Working from the entries below, give again each line from the first through the one containing "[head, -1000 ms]", exactly and with nothing else.

START SUPPLIED DATA

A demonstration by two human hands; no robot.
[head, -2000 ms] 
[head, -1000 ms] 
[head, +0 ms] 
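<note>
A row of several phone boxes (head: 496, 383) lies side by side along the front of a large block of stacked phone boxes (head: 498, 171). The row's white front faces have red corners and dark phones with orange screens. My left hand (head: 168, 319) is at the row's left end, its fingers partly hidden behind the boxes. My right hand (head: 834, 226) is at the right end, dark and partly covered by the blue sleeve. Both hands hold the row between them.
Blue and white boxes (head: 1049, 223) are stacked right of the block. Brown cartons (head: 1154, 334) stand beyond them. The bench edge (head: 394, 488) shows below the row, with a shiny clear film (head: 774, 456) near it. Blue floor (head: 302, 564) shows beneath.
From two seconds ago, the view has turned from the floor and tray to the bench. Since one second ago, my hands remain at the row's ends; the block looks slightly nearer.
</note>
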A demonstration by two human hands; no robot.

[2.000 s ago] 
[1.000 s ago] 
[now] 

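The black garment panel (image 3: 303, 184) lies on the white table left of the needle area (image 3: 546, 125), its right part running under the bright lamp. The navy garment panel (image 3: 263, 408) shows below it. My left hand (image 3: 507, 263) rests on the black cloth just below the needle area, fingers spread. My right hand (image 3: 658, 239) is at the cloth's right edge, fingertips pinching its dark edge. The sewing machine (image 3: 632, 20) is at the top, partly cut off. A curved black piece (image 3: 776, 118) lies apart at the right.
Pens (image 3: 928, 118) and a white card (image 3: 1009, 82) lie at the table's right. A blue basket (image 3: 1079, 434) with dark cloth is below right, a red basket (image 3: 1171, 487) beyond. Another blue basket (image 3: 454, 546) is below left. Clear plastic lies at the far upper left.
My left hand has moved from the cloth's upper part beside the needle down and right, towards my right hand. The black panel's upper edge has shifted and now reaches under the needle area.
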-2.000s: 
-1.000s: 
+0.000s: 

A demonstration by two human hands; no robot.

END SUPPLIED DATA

_ANSWER BOX_
A demonstration by two human hands; no robot.
[head, -2000 ms] 
[head, -1000 ms] 

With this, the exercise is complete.